• _YOUR ASSIGNMENT_
Only lines with the word "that" are wanted; copy each of them from the listing below.
EXERCISE INPUTS section start
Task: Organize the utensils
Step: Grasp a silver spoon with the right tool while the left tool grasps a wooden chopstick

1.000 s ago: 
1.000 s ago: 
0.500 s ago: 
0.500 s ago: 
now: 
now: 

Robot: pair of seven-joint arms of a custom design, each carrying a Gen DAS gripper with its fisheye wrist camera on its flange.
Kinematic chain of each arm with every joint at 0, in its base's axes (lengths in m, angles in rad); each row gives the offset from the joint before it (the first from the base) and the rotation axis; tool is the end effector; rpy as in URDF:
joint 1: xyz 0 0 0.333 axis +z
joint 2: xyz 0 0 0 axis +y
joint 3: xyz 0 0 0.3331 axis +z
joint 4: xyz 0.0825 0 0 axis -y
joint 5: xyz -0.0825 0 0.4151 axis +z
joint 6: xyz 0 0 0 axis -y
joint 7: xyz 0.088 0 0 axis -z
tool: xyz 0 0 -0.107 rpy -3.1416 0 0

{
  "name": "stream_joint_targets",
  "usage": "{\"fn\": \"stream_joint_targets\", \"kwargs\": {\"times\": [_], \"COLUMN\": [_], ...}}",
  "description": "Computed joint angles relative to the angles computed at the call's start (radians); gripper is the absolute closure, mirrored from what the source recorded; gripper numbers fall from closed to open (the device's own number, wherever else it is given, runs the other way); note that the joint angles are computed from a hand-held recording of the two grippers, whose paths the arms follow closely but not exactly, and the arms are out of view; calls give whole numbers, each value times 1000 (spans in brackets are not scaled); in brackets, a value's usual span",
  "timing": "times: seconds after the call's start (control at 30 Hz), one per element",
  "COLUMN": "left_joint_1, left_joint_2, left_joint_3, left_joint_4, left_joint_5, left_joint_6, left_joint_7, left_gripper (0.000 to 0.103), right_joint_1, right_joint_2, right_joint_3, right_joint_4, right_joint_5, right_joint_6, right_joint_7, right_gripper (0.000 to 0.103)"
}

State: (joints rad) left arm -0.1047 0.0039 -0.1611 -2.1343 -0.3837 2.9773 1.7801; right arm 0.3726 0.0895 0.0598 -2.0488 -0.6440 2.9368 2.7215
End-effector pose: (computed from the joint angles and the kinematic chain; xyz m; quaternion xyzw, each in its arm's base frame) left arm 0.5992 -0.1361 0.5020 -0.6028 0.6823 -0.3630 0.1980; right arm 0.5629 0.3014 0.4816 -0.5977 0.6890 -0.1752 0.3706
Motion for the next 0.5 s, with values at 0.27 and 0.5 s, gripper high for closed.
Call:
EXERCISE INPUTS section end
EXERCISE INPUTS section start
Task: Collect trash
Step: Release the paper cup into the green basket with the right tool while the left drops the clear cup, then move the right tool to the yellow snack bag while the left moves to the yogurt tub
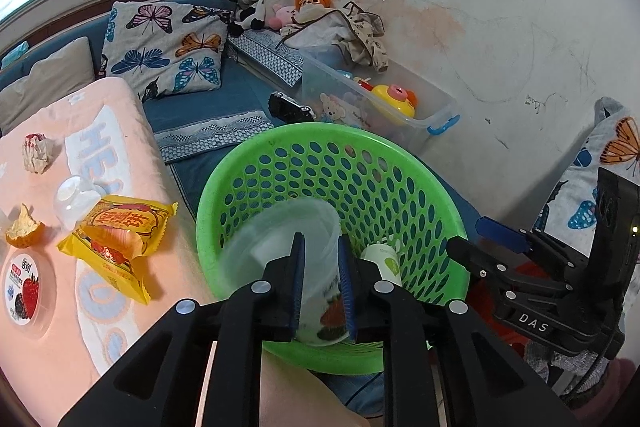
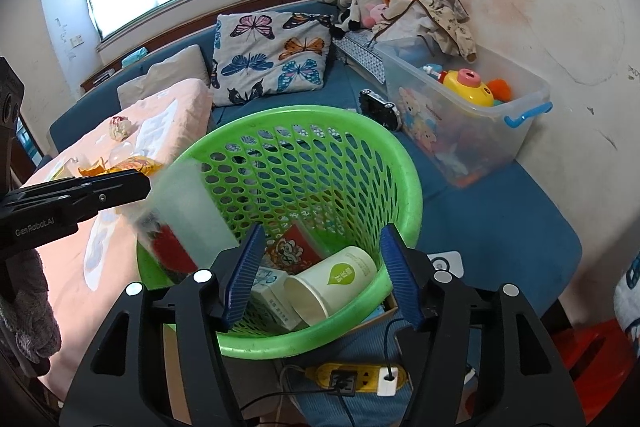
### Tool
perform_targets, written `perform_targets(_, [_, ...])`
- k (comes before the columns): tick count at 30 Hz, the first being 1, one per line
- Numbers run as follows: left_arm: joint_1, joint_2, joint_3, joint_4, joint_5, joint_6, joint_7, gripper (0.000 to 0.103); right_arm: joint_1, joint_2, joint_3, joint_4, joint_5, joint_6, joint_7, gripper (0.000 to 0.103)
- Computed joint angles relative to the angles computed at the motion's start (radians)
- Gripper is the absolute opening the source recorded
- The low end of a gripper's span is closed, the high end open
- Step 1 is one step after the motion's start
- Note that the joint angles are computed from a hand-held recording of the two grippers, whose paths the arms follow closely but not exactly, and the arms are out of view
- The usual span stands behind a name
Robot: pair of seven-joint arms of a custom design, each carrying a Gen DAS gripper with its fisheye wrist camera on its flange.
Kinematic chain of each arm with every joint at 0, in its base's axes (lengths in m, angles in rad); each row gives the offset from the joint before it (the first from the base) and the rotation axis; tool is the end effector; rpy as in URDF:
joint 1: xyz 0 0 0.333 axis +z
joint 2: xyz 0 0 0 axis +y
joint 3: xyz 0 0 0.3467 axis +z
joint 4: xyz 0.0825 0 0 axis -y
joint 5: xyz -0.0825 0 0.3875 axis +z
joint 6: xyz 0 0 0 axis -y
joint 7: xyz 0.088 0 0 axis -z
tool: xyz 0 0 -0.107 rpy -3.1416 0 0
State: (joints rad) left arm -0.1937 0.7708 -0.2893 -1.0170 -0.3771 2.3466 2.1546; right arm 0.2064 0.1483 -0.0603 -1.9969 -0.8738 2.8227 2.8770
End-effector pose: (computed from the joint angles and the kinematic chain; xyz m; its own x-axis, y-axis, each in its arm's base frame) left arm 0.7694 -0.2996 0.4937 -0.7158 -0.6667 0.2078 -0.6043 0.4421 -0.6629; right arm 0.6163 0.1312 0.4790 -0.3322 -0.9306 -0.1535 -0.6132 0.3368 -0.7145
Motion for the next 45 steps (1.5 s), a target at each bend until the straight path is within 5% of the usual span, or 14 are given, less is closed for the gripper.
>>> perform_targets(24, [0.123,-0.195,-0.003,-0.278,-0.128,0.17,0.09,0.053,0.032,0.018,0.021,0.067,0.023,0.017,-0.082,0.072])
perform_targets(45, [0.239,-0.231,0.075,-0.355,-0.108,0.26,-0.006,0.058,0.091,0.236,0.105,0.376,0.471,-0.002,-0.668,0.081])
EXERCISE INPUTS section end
• _ANSWER AREA_
  "description": "Computed joint angles relative to the angles computed at the call's start (radians); gripper is the absolute closure, mirrored from what the source recorded; gripper numbers fall from closed to open (the device's own number, wherever else it is given, runs the other way); note that the joint angles are computed from a hand-held recording of the two grippers, whose paths the arms follow closely but not exactly, and the arms are out of view; calls give whole numbers, each value times 1000 (spans in brackets are not scaled); in brackets, a value's usual span",
- Note that the joint angles are computed from a hand-held recording of the two grippers, whose paths the arms follow closely but not exactly, and the arms are out of view

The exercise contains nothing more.